In The Jungle and The Rain, Renato Barja Jr. takes us on a stroll through his former neighborhood, an urban landscape he douses with the color of unpainted
cement, the same ashen hue that water turns into after it’s been used to scrub off grime. He looks back at the love-hate relationship he maintained with this corner of Cavite, at the cast of characters he encountered for five years on a daily basis. With them he shared in the din, the putrid smells, the overall drabness of a working class community, one that recession and Typhoon Ondoy had reduced to skid row.
Jojo’s paintings echo the comic book illustrations he devoured as a child. His resin figurines take after the vinyl toys he also collects. Through his work, he introduces us to Bumbo the neighborhood butcher, who poses with carcasses of meat hanging a la Francis Bacon, or stands menacingly in 3D, clutching the pig’s head which will end up picked clean for pulutan. Then, there is the local crackpot, The Prophet. In his portrait, our eyes are directed to the puzzled expression of the dog he has enclosed in his arms, the same dog that stands by his side in his resin incarnation.

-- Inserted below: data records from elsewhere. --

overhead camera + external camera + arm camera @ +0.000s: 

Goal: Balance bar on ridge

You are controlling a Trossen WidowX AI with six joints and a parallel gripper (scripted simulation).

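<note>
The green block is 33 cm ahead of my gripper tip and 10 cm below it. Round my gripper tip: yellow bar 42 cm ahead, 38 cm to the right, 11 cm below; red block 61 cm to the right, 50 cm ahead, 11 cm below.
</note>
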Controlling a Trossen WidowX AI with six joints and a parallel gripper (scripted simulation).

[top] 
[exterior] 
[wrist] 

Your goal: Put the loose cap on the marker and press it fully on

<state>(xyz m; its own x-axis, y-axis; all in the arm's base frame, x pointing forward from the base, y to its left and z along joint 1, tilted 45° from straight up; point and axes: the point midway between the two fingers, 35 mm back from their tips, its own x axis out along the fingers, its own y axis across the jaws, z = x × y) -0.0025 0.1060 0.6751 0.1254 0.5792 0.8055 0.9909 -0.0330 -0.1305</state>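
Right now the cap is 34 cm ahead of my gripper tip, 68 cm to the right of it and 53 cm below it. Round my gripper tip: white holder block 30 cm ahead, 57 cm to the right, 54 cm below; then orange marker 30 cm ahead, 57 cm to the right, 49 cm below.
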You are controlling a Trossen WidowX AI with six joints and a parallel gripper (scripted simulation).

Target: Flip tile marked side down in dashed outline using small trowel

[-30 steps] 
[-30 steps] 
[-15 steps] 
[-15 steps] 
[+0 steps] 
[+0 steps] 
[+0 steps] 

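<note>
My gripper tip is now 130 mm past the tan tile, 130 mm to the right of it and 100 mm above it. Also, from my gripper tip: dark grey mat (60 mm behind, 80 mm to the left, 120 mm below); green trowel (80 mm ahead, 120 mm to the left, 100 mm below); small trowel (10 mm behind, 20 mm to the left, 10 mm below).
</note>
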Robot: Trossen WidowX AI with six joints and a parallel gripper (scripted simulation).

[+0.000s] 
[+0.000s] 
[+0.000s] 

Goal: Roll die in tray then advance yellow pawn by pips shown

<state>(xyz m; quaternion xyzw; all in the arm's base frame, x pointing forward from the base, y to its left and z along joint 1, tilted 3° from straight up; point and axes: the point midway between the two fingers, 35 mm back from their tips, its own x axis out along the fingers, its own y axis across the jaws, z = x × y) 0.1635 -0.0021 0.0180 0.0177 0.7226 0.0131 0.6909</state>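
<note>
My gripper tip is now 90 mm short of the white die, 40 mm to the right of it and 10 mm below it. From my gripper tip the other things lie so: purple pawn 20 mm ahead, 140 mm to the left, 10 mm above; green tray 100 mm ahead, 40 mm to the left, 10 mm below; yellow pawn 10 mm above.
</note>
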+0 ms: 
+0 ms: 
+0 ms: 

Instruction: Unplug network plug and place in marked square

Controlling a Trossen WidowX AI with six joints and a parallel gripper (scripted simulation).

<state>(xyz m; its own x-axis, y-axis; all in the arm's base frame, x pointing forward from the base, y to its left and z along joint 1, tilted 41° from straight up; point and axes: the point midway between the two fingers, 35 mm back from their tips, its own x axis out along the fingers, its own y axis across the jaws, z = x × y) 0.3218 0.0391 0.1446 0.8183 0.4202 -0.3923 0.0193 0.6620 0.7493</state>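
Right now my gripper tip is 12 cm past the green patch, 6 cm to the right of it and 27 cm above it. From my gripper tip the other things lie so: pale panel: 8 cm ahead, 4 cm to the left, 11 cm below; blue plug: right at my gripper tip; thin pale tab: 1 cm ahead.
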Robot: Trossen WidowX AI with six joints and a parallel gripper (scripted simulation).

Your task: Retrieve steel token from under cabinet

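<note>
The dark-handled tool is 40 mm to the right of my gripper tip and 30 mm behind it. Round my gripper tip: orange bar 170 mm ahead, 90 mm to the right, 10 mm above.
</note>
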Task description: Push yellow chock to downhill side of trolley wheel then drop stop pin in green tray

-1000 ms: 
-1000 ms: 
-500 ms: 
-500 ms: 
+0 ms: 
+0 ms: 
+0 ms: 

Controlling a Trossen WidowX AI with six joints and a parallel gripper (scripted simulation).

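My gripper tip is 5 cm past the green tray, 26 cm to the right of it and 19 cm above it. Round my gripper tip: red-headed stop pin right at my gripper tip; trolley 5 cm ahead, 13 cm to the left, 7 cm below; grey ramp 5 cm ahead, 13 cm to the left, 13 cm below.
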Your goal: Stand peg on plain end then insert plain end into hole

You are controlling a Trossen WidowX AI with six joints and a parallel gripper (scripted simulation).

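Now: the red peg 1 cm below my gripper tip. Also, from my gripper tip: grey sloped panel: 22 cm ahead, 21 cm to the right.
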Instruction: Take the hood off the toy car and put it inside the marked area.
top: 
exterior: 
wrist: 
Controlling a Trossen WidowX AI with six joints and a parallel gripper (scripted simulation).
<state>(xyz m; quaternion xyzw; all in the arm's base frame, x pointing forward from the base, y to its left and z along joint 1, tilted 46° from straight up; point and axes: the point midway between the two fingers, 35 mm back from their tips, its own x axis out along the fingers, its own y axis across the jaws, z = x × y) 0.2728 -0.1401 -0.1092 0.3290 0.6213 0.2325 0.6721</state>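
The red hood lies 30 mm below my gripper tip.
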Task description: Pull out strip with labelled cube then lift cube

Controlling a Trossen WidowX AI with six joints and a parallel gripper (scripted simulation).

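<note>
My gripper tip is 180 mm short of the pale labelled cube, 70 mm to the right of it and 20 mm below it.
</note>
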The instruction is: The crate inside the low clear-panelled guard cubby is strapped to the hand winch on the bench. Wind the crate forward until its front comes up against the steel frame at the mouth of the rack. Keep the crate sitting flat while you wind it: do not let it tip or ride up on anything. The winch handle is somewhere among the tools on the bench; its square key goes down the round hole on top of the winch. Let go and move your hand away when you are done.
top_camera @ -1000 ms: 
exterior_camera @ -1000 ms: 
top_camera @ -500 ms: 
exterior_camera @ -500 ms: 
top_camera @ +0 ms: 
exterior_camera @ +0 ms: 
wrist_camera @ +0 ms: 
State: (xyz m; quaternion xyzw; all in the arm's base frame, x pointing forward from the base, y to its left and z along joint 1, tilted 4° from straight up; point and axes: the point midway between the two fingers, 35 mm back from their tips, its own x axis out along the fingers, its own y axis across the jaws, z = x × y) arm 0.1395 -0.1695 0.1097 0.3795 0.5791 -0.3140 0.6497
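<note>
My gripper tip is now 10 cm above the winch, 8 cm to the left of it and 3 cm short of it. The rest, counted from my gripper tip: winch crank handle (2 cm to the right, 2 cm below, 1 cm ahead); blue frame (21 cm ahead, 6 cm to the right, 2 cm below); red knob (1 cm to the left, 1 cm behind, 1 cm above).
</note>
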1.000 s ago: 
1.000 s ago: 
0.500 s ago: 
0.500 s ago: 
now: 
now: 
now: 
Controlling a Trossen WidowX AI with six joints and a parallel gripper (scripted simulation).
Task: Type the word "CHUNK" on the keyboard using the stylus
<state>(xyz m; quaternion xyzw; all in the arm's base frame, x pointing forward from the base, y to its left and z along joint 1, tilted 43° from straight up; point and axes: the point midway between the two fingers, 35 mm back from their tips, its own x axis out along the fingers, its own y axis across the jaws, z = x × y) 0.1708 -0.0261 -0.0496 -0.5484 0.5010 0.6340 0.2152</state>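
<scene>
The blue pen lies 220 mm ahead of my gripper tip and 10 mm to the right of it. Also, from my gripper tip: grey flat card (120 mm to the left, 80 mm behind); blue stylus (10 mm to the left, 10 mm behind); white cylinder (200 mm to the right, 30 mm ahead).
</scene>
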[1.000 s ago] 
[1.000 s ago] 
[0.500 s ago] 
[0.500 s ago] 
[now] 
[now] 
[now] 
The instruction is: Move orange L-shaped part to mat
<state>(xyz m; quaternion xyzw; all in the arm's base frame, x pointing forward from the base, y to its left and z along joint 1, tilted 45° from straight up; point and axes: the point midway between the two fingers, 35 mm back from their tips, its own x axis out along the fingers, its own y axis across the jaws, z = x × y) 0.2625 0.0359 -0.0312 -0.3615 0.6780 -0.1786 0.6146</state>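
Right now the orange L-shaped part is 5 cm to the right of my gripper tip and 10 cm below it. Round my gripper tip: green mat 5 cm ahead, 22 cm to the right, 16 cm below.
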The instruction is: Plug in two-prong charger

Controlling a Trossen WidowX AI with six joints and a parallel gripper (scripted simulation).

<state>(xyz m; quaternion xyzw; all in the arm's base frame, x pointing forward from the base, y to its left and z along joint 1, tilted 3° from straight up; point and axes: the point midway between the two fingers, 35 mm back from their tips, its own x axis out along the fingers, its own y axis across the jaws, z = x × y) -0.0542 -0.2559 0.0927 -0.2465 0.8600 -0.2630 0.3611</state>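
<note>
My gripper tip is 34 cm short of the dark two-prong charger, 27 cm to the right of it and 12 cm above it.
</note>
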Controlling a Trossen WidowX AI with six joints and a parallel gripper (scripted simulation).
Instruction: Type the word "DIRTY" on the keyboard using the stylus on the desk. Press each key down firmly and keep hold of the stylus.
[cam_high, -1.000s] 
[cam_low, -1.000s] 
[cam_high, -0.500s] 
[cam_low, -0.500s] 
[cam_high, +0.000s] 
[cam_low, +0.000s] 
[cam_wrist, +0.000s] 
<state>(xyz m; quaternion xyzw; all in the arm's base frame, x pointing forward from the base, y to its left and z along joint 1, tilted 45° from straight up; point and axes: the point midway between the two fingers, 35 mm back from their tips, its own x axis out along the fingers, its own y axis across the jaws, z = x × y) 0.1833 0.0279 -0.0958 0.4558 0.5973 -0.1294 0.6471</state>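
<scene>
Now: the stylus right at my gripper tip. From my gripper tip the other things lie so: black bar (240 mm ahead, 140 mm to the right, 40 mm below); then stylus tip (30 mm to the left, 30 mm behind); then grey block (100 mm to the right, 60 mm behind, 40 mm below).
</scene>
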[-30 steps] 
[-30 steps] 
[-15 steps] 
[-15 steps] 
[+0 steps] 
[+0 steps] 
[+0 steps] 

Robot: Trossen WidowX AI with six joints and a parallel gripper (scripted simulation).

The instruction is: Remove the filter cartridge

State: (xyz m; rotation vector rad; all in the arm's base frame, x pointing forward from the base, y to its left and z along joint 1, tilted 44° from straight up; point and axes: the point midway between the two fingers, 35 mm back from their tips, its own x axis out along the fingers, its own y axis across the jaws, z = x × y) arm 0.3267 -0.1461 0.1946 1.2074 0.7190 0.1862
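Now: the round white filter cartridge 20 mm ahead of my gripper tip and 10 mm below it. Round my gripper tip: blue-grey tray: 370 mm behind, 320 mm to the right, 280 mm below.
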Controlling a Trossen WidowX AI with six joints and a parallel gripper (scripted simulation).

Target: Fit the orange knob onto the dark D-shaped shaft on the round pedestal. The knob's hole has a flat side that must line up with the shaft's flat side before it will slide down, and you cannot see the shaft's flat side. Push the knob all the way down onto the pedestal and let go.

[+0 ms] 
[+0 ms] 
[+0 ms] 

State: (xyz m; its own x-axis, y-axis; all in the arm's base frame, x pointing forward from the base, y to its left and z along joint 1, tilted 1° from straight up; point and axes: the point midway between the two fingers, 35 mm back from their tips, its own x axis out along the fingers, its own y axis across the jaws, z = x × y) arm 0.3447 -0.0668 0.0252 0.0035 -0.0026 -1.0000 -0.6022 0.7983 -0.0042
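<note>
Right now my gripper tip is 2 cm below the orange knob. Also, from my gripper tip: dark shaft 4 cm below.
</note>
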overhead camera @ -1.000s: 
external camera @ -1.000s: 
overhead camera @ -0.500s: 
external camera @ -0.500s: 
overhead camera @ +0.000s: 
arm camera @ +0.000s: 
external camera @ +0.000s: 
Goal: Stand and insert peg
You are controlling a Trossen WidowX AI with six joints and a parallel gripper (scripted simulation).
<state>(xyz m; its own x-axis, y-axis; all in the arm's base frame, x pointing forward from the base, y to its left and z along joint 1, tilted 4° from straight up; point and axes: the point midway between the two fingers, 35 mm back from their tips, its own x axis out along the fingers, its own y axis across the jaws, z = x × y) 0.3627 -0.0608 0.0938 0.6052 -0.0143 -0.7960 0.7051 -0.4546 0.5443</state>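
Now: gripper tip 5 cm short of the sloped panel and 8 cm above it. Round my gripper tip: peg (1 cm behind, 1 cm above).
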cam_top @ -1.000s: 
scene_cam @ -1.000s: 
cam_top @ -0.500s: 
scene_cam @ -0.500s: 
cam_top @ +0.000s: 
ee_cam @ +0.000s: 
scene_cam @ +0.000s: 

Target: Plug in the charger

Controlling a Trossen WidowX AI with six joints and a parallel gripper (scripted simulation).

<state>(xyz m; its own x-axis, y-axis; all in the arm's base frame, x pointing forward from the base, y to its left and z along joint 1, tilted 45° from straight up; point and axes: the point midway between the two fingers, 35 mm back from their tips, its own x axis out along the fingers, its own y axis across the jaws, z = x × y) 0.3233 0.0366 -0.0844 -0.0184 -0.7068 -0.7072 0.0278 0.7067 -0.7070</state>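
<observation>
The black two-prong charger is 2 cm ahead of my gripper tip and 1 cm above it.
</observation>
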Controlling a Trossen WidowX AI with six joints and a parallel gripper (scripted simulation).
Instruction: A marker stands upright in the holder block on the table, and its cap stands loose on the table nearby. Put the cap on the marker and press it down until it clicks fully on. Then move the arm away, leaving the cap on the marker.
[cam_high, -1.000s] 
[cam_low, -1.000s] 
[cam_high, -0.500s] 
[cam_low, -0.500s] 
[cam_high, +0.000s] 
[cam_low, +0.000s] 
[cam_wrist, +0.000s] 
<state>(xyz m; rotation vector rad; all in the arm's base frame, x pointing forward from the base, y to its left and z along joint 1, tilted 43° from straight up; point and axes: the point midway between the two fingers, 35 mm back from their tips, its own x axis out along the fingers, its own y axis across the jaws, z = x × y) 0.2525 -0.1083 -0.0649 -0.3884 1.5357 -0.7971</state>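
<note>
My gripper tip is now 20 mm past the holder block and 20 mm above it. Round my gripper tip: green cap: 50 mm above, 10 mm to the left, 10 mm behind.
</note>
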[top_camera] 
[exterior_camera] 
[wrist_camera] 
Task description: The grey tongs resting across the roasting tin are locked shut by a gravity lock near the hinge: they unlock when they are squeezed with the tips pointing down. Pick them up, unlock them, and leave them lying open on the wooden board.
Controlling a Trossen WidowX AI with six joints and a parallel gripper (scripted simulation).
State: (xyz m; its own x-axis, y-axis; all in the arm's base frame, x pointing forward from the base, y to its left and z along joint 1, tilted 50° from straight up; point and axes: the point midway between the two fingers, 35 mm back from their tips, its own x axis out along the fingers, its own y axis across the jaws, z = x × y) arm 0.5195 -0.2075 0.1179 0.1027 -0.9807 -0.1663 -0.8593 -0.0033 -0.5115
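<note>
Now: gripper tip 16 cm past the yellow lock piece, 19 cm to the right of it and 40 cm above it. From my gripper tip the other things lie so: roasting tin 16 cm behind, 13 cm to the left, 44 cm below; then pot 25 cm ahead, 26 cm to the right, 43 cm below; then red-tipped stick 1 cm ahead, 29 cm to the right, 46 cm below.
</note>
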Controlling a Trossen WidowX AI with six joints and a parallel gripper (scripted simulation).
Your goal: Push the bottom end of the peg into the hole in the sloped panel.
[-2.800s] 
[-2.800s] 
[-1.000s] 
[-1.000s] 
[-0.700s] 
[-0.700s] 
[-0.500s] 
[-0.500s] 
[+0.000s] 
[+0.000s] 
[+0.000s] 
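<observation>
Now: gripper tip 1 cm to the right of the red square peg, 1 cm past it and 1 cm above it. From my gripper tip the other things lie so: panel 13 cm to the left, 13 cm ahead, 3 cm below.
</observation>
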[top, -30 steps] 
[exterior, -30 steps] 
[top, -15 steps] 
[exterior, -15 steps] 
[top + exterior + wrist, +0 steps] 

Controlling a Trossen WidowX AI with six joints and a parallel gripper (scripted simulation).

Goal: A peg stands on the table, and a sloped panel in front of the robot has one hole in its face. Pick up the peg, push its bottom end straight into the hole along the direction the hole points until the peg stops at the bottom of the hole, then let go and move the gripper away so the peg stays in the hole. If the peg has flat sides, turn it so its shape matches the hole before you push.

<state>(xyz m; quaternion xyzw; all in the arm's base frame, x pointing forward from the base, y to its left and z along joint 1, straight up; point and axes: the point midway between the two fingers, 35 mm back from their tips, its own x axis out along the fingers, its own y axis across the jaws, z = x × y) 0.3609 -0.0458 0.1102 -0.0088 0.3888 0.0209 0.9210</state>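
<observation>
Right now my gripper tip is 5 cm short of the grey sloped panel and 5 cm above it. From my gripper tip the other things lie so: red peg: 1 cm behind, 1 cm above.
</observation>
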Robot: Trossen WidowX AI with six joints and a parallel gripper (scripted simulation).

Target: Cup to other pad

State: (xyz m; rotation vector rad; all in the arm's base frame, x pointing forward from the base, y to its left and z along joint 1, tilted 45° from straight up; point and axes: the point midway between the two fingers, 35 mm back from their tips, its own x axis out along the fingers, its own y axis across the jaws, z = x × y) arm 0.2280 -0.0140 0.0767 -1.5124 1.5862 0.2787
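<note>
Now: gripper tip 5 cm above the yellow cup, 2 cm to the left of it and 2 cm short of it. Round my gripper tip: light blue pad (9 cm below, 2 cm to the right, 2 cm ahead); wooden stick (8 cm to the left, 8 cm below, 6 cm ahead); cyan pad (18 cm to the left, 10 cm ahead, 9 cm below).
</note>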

Because of the technique Jojo has adopted, we look at the people he portrays as we would protagonists in a graphic novel. Like characters of fiction, they draw us in but we remain observers rather than involved participants. We are concerned and curious, as we would be for actors on a stage. But as he has imbued his portraits and scenes with sympathy and humor, along
with splashes of bright color, he allows his characters to endear themselves to us. We can’t help the empathy with which we regard the commuter sleeping on the bus, or the fondness we feel for his sculpted figures: the bug-eyed rugby boys, the blind singing girl. From his work, we sense an obvious connection to the desolate denizens of his former hometown. More than that, we sense his affection too.
After all, he did portray himself as The Bleeding Heart Bird.